Я вставал затемно и приезжал первым троллейбусом, чтобы подмести и убрать снег, посыпать дорожку песком и натаскать в тачке уголь. Театр был рядом. Я стеснялся: знакомые актеры застанут с метлой. И однажды после занятий встретил режиссера.
Он не удивился. Ведро с песком стояло на тротуаре у наших ног. Ветер с площади пронизывал насквозь, но так и не смог заставить мастера поднять воротник. Полчаса мы говорили о сквозном действии, о голографическом эффекте. Его радовал неожиданный поворот в драме. И выход на открытый прием ему нравился. И он попросил принести пьесу почитать.
Мы шли к остановке по заледенелому тротуару. Мастер держал меня под руку. И сам держался.
— Надо посыпать, — сказал он. — С возрастом труднее сохранять равновесие. У тебя хорошая работа. Есть возможность для серьезных занятий.
Дребезжа стеклами, красной стеной надвинулся трамвай.
На этом месте прежде был пустырь: разбитый бомбами ипподром и руины казарм Семеновского полка. Курсанты танкового училища пристреливали там карабины. Однажды зимой я ушел из дома и до вечера слонялся среди засыпанных снегом мишеней. А еще раньше, давным давно, мы дрались на пустыре с ребятами из соседнего квартала и мне впервые расквасили нос — на этом месте я пролил свою кровь. А затем наша школа участвовала в закладке фундамента нового театра. Нас приводили на пионерские воскресники складывать кирпичи. Здесь шла моя первая пьеса, сырая и нелепая. Здесь я влюбился, и у меня появилась жена (в Машу я не влюблялся, я ее знал всегда). Здесь я потерял жену. Можно было многое вспомнить, но времени не оставалось.
Надо предупредить мастера, решил я и набрал номер по внутреннему телефону. Режиссера не было на месте.
Время уходило сквозь пальцы, сквозь черные и красные круги в глазах — я сидел и давил кулаками глаза, и не слышал, как отворилась дверь.

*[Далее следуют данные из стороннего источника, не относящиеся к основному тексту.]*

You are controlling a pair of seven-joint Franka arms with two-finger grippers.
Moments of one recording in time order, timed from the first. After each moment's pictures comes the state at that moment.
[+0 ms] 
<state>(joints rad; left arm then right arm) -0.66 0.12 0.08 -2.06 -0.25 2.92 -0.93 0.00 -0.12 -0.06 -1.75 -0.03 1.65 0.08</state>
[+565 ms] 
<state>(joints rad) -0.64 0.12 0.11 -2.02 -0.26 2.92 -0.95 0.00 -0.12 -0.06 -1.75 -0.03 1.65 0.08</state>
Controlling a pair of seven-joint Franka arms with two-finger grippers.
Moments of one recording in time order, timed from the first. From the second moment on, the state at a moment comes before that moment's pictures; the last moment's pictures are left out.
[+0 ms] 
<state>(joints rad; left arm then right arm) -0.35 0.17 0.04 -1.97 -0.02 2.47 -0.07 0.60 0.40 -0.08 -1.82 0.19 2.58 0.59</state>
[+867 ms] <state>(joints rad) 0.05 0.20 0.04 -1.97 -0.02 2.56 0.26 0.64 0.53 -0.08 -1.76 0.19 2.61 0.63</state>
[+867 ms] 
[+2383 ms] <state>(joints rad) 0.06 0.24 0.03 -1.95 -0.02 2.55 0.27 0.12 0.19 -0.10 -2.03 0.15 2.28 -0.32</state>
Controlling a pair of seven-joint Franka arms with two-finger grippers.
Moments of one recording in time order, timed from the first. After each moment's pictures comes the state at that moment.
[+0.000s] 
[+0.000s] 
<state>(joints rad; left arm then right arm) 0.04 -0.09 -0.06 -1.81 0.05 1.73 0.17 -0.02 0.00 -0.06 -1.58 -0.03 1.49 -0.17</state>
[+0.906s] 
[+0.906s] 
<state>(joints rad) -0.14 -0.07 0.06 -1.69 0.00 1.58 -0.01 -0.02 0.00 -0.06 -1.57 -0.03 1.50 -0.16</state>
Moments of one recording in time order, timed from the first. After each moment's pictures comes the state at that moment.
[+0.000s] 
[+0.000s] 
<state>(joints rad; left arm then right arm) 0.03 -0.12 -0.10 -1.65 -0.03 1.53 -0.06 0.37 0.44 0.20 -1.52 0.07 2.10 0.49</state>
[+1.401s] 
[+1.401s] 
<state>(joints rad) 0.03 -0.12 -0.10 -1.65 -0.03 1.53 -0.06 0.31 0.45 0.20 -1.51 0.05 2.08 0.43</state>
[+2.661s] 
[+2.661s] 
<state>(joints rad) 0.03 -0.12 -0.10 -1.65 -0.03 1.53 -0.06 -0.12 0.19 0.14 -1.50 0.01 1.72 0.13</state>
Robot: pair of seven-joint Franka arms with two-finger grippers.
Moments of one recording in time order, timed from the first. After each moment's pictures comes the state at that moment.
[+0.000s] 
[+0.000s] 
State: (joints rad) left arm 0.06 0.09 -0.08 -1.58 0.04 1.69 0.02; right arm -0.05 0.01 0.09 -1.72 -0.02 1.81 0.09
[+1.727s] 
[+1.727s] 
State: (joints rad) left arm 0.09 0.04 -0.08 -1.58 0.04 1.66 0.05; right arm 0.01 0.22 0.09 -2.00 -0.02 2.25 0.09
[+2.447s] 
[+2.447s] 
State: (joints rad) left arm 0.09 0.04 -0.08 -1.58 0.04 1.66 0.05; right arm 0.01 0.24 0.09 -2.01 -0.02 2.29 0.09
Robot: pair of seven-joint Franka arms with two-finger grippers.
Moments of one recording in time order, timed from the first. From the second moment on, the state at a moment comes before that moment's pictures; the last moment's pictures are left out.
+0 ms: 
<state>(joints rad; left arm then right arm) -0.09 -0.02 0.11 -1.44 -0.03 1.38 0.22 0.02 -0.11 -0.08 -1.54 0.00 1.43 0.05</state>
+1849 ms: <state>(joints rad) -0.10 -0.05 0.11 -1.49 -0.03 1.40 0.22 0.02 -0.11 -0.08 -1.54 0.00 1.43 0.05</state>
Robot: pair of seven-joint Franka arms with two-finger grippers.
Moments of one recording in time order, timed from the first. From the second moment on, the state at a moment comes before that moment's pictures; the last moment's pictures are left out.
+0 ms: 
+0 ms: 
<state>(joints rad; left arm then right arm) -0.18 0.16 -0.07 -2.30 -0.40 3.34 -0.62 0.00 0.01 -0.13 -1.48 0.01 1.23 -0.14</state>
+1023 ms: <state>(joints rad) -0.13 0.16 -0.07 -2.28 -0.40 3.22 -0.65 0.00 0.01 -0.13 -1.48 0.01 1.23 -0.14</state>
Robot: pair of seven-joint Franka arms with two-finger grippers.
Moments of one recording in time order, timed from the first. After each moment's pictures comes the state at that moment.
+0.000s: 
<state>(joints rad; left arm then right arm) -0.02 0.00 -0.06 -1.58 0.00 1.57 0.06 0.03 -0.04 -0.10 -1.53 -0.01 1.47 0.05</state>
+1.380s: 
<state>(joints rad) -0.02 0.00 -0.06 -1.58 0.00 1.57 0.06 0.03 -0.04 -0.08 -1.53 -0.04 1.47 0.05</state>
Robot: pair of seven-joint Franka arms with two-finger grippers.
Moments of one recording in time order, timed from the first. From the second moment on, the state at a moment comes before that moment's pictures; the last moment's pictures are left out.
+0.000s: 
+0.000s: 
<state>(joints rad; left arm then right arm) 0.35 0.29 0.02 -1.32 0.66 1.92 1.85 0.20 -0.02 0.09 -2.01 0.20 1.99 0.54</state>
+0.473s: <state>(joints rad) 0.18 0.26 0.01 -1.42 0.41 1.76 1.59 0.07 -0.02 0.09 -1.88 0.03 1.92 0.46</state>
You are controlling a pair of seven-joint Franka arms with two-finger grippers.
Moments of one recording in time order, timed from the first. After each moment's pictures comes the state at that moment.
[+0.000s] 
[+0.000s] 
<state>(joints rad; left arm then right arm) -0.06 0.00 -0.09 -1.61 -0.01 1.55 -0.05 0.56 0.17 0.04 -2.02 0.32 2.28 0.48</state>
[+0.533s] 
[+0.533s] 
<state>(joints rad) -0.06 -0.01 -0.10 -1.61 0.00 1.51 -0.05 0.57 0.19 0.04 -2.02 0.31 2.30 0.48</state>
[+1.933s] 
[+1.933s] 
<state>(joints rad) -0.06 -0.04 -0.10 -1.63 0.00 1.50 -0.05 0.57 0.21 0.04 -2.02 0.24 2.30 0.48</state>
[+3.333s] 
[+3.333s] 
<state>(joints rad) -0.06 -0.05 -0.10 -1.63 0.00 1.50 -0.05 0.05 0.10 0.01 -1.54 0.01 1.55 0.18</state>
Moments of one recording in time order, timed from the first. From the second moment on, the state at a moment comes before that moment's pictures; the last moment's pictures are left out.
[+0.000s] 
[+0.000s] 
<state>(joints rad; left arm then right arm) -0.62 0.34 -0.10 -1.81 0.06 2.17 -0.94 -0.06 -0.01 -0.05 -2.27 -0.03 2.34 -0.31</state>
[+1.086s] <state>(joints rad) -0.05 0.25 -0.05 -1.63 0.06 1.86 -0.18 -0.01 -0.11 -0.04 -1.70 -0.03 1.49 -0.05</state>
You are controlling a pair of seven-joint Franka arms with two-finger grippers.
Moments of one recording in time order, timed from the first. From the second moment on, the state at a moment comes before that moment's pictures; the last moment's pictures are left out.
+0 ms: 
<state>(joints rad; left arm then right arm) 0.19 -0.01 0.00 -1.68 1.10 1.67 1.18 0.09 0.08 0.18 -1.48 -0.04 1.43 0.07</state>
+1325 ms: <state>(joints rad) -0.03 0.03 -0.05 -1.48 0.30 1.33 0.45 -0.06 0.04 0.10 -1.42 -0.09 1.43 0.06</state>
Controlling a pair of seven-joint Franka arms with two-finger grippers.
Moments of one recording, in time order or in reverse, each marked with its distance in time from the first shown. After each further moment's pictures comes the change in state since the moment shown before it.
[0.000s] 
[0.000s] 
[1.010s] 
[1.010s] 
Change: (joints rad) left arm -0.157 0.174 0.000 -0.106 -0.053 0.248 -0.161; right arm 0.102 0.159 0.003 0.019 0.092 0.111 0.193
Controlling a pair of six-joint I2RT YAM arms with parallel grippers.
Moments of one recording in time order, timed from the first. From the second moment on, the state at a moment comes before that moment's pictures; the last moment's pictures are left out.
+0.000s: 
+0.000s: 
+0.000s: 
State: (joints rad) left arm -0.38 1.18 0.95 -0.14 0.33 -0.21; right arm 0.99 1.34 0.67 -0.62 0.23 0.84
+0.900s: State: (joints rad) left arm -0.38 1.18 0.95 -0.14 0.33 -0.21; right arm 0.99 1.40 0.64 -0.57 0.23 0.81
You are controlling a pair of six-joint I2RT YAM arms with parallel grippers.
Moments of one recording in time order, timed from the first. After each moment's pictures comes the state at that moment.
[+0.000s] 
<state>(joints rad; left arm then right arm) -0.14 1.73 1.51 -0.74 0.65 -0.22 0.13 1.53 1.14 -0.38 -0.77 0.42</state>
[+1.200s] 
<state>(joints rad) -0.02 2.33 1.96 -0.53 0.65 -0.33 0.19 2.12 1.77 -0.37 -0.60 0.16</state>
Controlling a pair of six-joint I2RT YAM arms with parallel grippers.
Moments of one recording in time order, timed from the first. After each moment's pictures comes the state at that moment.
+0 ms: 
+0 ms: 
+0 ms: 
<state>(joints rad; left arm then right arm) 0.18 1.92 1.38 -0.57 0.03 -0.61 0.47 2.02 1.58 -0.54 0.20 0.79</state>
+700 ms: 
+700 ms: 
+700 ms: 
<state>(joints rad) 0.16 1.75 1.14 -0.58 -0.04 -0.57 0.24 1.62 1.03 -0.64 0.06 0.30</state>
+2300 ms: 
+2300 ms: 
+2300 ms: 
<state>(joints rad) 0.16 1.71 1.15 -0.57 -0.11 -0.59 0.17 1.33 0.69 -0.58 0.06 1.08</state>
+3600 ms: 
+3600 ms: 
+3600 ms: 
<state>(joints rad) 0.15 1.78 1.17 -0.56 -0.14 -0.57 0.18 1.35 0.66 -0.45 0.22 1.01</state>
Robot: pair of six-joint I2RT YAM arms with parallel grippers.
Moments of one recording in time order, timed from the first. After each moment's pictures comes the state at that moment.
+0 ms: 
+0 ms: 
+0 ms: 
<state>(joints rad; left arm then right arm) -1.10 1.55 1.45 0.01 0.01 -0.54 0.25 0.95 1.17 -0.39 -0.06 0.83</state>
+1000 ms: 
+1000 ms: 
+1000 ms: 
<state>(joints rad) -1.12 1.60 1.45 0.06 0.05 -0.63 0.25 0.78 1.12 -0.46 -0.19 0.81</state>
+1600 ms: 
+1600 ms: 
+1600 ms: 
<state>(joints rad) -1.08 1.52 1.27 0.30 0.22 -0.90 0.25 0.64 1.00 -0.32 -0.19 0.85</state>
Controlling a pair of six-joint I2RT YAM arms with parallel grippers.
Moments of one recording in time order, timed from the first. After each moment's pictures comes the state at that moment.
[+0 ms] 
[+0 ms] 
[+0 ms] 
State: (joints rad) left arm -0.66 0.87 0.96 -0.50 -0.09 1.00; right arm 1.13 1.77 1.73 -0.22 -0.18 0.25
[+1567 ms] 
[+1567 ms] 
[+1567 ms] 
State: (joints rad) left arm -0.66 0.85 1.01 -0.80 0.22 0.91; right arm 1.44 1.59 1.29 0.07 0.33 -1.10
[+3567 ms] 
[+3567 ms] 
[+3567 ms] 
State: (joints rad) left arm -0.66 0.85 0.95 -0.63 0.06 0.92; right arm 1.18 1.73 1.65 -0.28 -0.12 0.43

Потускневшая блондинка в голубых мятых брюках из хлопка — все сто семьдесят сантиметров роста излучали тепло, так зябко она куталась в пуховый платок, — постояла в проеме раскрытой двери, словно в раме, выдержала паузу, чтобы я получше ее рассмотрел, или уже по привычке, и только тогда вошла.
— Ты не рассердишься? — спросила она. — Я кое-что изменила, — и протянула исчирканную роль. — Мне так легче.
— Обязательно чиркать, — заворчал я, но исправление было верное, фраза стала лучше. — Не могла позвонить.
— Ты ведь не любишь, чтобы я звонила, — спокойно сказала моя бывшая жена: под ее шелковым взглядом я опустил лицо, но не удержался и оглядел ее. И тотчас пожалел, теперь мне не нравились блондинки. Странно стало, как я мог жениться на блондинке. Глупая мысль. Я попробовал представить себе ее всю и вспомнил, всплыли подробности. Неожиданно это оказалось не трудно. И я подумал, что она хорошая женщина, не очень счастливая, но должна нравиться многим. Она именно то, что привлекает. Так оно и было. И актриса стоящая — роли не испортит.
— Видел бы ты, как мастер после вечерней репетиции в рукописи начиркал, — с сочувствием сказала она.